The Copenhagen UN Climate Summit was a failure--acknowledged to be such by everyone but the most extreme spinmeisters. This has resulted in a lot of wound-licking, rethinking, recalibrating, and re-conspiring. What to do next? Where do our erstwhile planet saviours go from here?
One interesting discussion thread has been a critical condemnation of democracy which is being blamed for an intrinsic inability to deal with the threats facing mankind. This is an development--ironic to the Christian--but almost inevitable in the West. Post-Enlightenment Unbelief has sought to ground everything upon the ultimacy of human reason, and in particular reason as grounded in the scientific method and informed by the certain and infallible knowledge which rationalistic science is believed to produce.
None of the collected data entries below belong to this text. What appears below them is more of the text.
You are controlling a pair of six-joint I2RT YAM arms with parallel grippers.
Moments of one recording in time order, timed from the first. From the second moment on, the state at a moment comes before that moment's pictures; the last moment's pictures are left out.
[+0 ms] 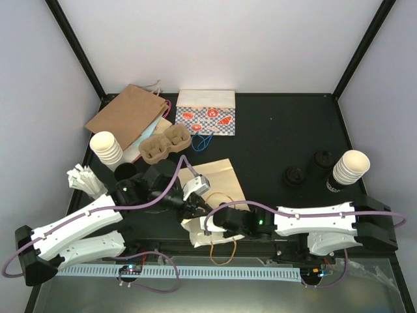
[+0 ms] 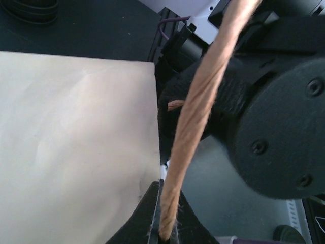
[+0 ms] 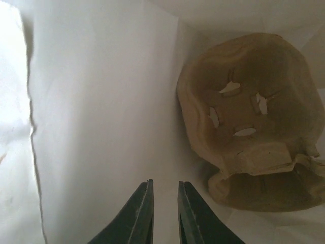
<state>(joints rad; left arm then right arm) -0.94 0.90 0.81 -0.54 0.68 -0.20 1.43 1.26 0.71 -0.39 0.37 -0.51</state>
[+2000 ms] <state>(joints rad) -0.92 0.75 0.86 -0.60 0.43 -0.29 1.49 1.34 0.73 -0.38 0.52 -0.48</state>
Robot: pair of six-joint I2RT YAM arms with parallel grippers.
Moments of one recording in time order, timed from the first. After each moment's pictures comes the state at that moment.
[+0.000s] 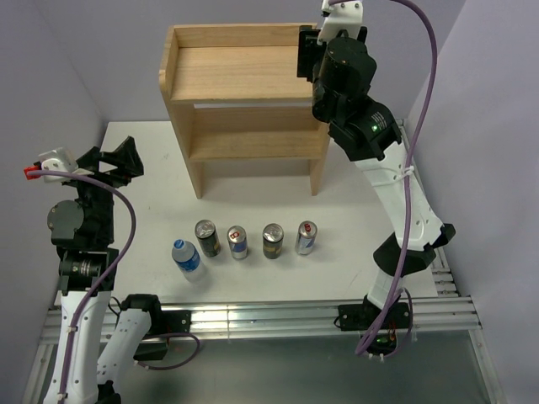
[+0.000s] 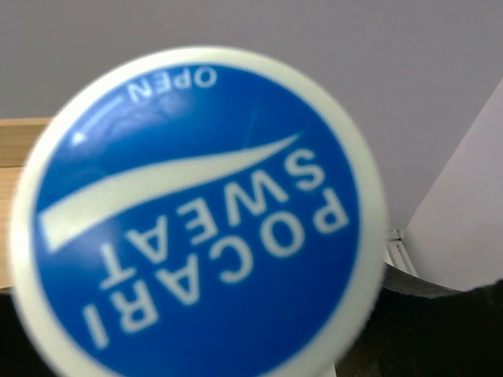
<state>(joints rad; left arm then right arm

Western democratic political ideology has itself been grounded in this world-view. The reasoning individual is the ultimate individual. Rationalistic science is so powerful, so transcendently truth-giving that a reasoning individual can discover truth just as effectively, if not more effectively, than governments. The ideological foundations for modern Western democracies rest upon millions of supposedly rational, scientifically informed, and therefore enlightened individuals.
But, and here is the paradox, in every truth system or philosophical system some truths are necessarily more fundamental than others. Some principles are axiomatic; some knowledge is so basic that it relegates other principles and knowledge down a pecking order (subjugated to a realm of opinion, beliefs, desires, wishes). It is inevitable that societies grounded upon rationalistic science will end up making some beliefs more fundamental than others. When that happens, the holders or discoverers or protectors of this more fundamental knowledge will assert themselves as the true philosopher kings who alone are wise enough to rule society.
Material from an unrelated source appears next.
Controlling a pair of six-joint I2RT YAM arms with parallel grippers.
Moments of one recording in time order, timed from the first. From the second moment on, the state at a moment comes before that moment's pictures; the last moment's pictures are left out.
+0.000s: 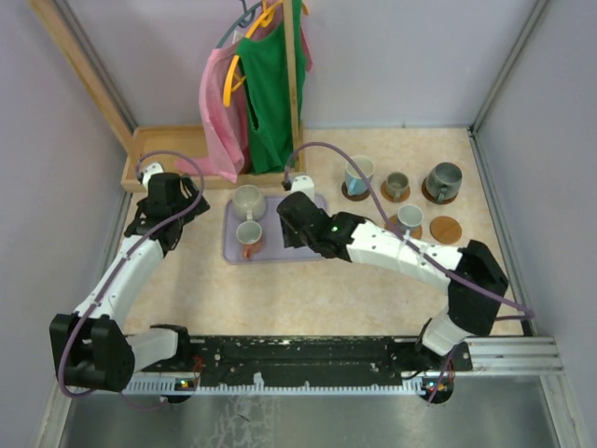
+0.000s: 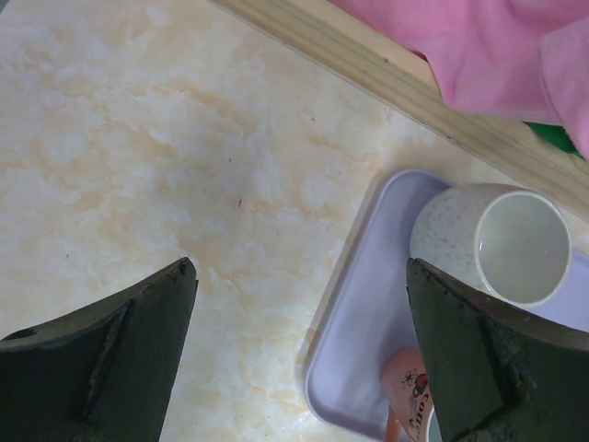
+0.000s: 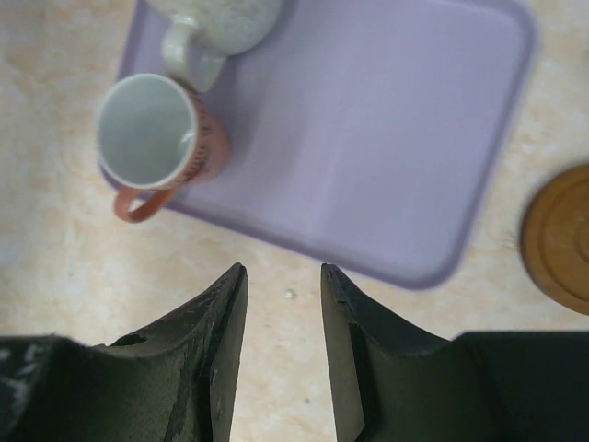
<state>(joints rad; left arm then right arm) -0.14 1.17 0.86 -0.32 -0.35 -0.53 0.98 1.53 1.21 -0.44 0.38 0.54</state>
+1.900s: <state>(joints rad) -0.08 1.12 0.81 -0.31 -0.31 -0.58 1.12 2.05 1.65 -0.51 0.34 0.71</state>
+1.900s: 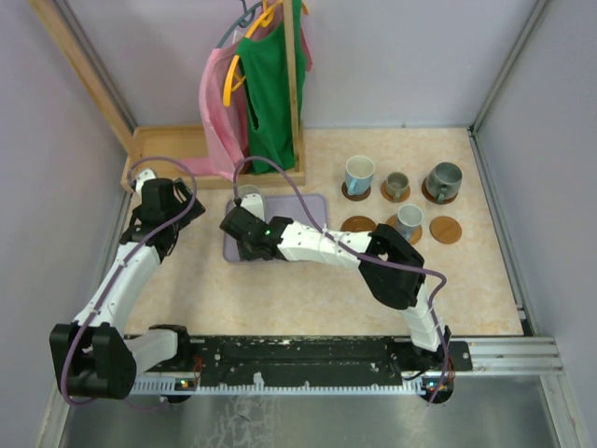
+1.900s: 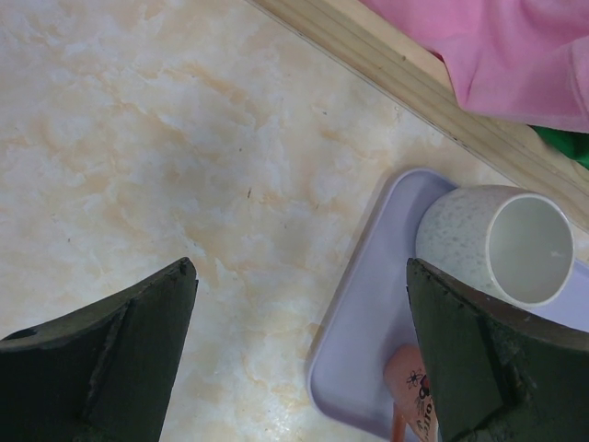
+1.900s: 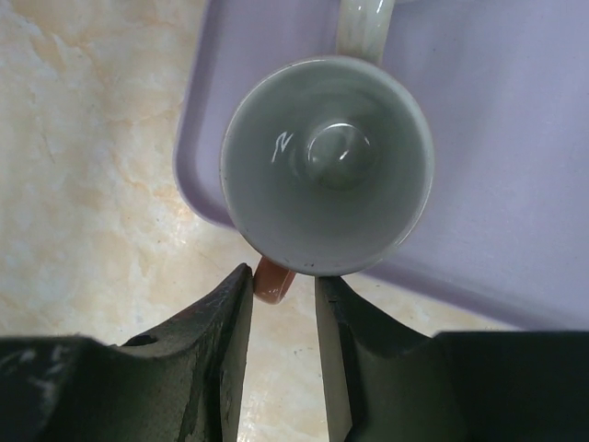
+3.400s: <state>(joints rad) -0.08 1.11 0.80 -0.29 -0.29 -0.58 1.12 2.05 1.56 -0.45 0.44 0.59</state>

When that point is reached, democracy as a political ideology will be passed its use-by-date. It is no accident that those who espouse democratic ideals most fervently also tend to see themselves as elites, as superior, as natural leaders. The input of the people is welcomed, as long as the people agree with us. If not, we--the enlightened ones--will tell the masses what they really ought to be doing and thinking. Being part of an elite means that one really does know what is best for ordinary men and women.
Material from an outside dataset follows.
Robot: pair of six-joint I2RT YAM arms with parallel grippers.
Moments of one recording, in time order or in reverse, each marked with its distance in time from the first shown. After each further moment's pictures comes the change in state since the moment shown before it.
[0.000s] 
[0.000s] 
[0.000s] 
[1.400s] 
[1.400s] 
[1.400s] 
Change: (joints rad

It is unsurprising, therefore, that global warming "scientists" and their political advocates have begun concluding, in the light of the failure of Copenhagen, that democracy is now part of the problem. Nico Stehr (Karl Mannheim Professor of Cultural Studies, Zeppelin University, Germany )and Hans von Storch (Professor of Meteorology, University of Hamburg, Germany) recently wrote an article in Der Spiegel tracing this latest development in the saga. The argument, as they describe it, runs like this:
Democracy, an emerging argument holds, is an inappropriate and ineffective political system to meet the challenges of the consequences of climate change in politics and society, particularly in the area of necessary emission reductions. Democratically organized societies are too cumbersome to avoid climate change; they act neither timely nor are they responsive in the necessary comprehensive manner. The "big decisions" to be taken need a strong state. The endless debate should end. We have to act -- that is the most important message. And that is why democracy in the eyes of these observers becomes an inconvenient democracy.
In another historical context, decades ago, Friedrich Hayek pointed to the paradoxical development that follows scientific advances; it tends to strengthen that view that we should “aim at more deliberate and comprehensive control of all human activities”. Hayek pessimistically adds “It is for this reason that those intoxicated by the advance of knowledge so often become the enemies of freedom”.
Copenhagen shows not the failure of climate "science" but the inability of democracies to cope with the apocalyptic end of the planet. Since climate science provides ostensibly infallible and certain knowledge, the lesser views, opinions, beliefs, and knowledge of millions of subjects and citizens must be discarded; democracy itself has become part of the problem. Saving the planet is more important than human freedom.
Note well: you can only get to this point if your starting assumption is that scientific rationality is infallible and absolute. But, since Western democracies are built upon that assumption, they will find it rather hard to demur when "science" concludes that democracies are problematic and have to done away with.
2 comments:
It took about a month after Copenhagen. They seem to be a bit slow.
To be fair, I had heard that Gaia called for an obligatory 30 days of mourning. And for the secularists amongst the climate "science" illuminati there was at least three weeks of shock to overcome.